I’ve been feeling overwhelmed this week, and my usual coping mechanism is to retreat into my personal routines, practices where I feel invisible, where I can meld into the world around me, feel as if I’m a part of the all-powerful universe rather than my so limited self. Iced coffee outdoor table reading, biking around the park at night, opening to the world in a stretch.
Life is all about making the hard things easy. I’ve never done something for the first time where I’ve felt like a natural at it. I have negligible hand-eye coordination, so every sport I pick up it takes me a long time to get to a decent place. This applies to very precise crafts too. Sewing is herculean. Don’t even let me fold paper; I won’t be able to do it straight. When a shopkeeper in Japan taught my friends and I how to do a simple origami crane, I distinctly remember them making a joke about how I should maybe not go into origami. That didn’t stop me from buying origami paper aspirationally and then never using it.

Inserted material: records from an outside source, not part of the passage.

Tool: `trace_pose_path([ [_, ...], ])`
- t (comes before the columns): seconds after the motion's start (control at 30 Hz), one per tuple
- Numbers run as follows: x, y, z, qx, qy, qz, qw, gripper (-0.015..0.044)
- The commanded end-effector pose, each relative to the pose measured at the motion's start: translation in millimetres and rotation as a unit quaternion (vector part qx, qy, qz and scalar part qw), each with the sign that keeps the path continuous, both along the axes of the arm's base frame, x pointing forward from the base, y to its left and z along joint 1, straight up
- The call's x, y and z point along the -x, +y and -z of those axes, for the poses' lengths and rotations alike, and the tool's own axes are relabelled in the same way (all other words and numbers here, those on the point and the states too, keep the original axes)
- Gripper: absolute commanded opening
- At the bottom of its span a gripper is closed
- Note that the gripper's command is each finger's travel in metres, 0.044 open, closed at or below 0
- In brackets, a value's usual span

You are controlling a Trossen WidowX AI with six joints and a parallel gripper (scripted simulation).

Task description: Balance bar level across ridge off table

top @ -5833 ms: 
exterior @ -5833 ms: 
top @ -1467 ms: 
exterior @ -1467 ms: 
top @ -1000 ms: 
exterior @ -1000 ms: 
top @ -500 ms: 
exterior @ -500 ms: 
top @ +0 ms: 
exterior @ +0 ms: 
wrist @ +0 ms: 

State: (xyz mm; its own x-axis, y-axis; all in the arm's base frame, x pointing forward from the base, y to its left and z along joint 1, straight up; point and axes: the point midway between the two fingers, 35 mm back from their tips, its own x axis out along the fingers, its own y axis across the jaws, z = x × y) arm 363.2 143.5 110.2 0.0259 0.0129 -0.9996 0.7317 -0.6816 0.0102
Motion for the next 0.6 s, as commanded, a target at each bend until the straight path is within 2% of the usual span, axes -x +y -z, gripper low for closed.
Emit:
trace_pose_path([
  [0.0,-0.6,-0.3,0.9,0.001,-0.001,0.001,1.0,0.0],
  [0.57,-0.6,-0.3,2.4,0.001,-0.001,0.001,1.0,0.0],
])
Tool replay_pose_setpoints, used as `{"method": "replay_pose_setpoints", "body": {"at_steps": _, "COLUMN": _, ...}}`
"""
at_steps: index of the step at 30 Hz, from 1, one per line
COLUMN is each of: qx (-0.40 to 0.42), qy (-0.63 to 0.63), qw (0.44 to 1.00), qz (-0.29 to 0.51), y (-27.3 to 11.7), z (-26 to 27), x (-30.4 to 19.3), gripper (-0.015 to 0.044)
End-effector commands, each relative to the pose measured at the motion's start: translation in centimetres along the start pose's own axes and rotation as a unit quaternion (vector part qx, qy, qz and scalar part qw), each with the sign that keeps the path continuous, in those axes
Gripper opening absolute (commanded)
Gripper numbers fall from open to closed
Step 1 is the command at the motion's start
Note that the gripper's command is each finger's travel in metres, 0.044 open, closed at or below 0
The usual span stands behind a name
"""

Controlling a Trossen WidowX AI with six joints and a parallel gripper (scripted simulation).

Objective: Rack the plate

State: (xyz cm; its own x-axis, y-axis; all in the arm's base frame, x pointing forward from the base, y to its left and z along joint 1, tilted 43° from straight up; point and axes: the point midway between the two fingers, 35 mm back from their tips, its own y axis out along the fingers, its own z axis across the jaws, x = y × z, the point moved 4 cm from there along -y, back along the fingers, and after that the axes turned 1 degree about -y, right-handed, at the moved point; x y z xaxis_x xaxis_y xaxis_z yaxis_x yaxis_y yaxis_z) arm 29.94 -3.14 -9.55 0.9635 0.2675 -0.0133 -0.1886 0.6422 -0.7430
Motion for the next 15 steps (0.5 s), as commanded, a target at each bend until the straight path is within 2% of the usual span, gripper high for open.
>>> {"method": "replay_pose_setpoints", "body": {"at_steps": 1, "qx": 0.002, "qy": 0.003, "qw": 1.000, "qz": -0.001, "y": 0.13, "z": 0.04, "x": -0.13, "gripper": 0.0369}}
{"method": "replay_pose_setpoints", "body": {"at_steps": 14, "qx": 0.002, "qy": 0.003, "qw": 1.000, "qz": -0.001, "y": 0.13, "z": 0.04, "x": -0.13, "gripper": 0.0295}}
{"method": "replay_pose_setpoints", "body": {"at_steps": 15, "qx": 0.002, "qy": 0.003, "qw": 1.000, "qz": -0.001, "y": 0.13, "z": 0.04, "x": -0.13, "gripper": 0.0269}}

What I lack in talent, I make up for in work. I just do it over and over and over again until some small part of it starts to feel easy. With dance,
I’m a romantic, which means I want to believe that I can do anything I set my mind to. I’m also an optimist, which means I falsely believe that everything will be ok if I wing it. Narrator voice: things were not okay when I winged them. Winging things deliberately shirking preparation feels very different than trusting your instinct after you’ve developed it. They’re easy to get confused because they both have the same upramp feeling of an uneasy freedom. The former ends in uncomfortable disaster (or an existential angst that sits in the pit of your stomach), while the latter ends in a cathartic release.